Signed-off-by: Masayuki Ishikawa <Masayuki.Ishikawa@jp.sony.com>
* net: Add critical section in net_lock.c for SMP
To set my pid (me) into fs_folder atomically in SMP mode,
critical section API must be used.
Signed-off-by: Masayuki Ishikawa <Masayuki.Ishikawa@jp.sony.com>
Approved-by: Gregory Nutt <gnutt@nuttx.org>
binfmt/, configs/, grahics/, libc/, mm/, net/, sched/: OS references to the errno variable should always use the set_errno(), get_errno() macros
arch/arm/src/stm32 and stm32f7: Architecture-specific code is not permitted to modify the errno variable. drivers/ and libc/: OS references to the errno variable should always use the set_errno(), get_errno() macros
Replace all usage kill() in the OS proper with nxsig_kill().
sched/signal: Add nxsig_kill() which is functionally equivalent to kill() except that it does not modify the errno variable.
This commit backs out most of commit b4747286b1. That change was added because sem_wait() would sometimes cause cancellation points inappropriated. But with these recent changes, nxsem_wait() is used instead and it is not a cancellation point.
In the OS, all calls to sem_wait() changed to nxsem_wait(). nxsem_wait() does not return errors via errno so each place where nxsem_wait() is now called must not examine the errno variable.
In all OS functions (not libraries), change sem_wait() to nxsem_wait(). This will prevent the OS from creating bogus cancellation points and from modifying the per-task errno variable.
sched/semaphore: Add the function nxsem_wait(). This is a new internal OS interface. It is functionally equivalent to sem_wait() except that (1) it is not a cancellation point, and (2) it does not set the per-thread errno value on return.
sched/semaphore: Add nxsem_post() which is identical to sem_post() except that it never modifies the errno variable. Changed all references to sem_post in the OS to nxsem_post().
sched/semaphore: Add nxsem_destroy() which is identical to sem_destroy() except that it never modifies the errno variable. Changed all references to sem_destroy() in the OS to nxsem_destroy().

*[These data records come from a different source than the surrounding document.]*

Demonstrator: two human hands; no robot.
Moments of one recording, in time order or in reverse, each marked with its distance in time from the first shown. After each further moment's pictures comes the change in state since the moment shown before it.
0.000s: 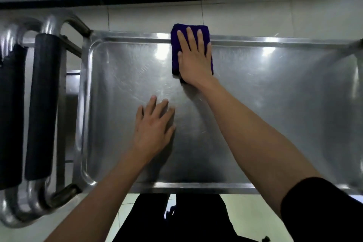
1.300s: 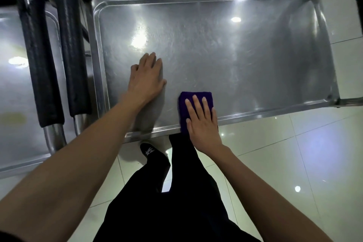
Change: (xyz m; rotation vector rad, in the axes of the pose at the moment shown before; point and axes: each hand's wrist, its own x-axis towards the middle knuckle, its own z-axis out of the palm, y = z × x) left_hand -0.030 -0.067 -0.007 0.015 0.022 0.117; right_hand -0.350 -0.071 0.105 -0.075 -0.076 0.178
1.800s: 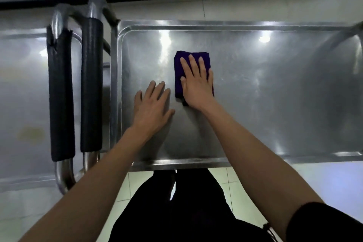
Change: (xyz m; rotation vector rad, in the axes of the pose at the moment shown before) left_hand -0.002 -0.019 -0.003 0.060 -0.077 -0.117; right_hand 0.233 -0.042 -0.066 0.105 0.021 -0.106
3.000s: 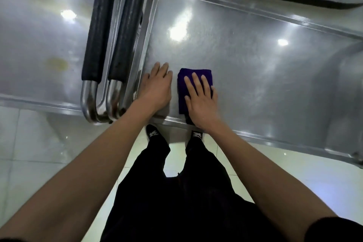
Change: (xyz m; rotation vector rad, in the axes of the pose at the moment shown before) left_hand -0.077 0.000 0.008 -0.121 -0.032 -0.183; right_hand -0.151 -0.015 0.038 -0.203 -0.098 -0.235
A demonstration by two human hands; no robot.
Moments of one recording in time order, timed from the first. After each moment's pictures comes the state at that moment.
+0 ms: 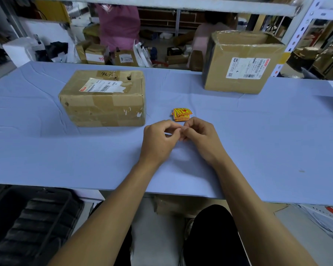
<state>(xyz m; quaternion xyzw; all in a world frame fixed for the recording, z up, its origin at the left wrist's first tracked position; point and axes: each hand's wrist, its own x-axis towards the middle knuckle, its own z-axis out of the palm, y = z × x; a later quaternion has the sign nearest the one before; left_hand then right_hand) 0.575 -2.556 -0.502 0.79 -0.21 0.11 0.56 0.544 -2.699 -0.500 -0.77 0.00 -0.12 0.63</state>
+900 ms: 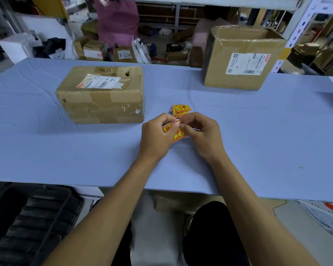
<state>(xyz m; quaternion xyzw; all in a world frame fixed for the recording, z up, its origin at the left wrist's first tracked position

libc/semaphore and sched/semaphore: Add nxsem_getprotocol() and nxsem_setprotocola which are identical to sem_getprotocol() and set_setprotocol() except that they never modifies the errno variable. Changed all references to sem_setprotocol in the OS to nxsem_setprotocol(). sem_getprotocol() was not used in the OS
libc/semaphore: Add nxsem_getvalue() which is identical to sem_getvalue() except that it never modifies the errno variable. Changed all references to sem_getvalue in the OS to nxsem_getvalue().
sched/semaphore: Rename all internal private functions from sem_xyz to nxsem_xyz. The sem_ prefix is (will be) reserved only for the application semaphore interfaces.
libc/semaphore: Add nxsem_init() which is identical to sem_init() except that it never modifies the errno variable. Changed all references to sem_init in the OS to nxsem_init().
sched/semaphore: Rename sem_tickwait() to nxsem_tickwait() so that it is clear this is an internal OS function.
sched/semaphoate: Rename sem_reset() to nxsem_reset() so that it is clear this is an internal OS function.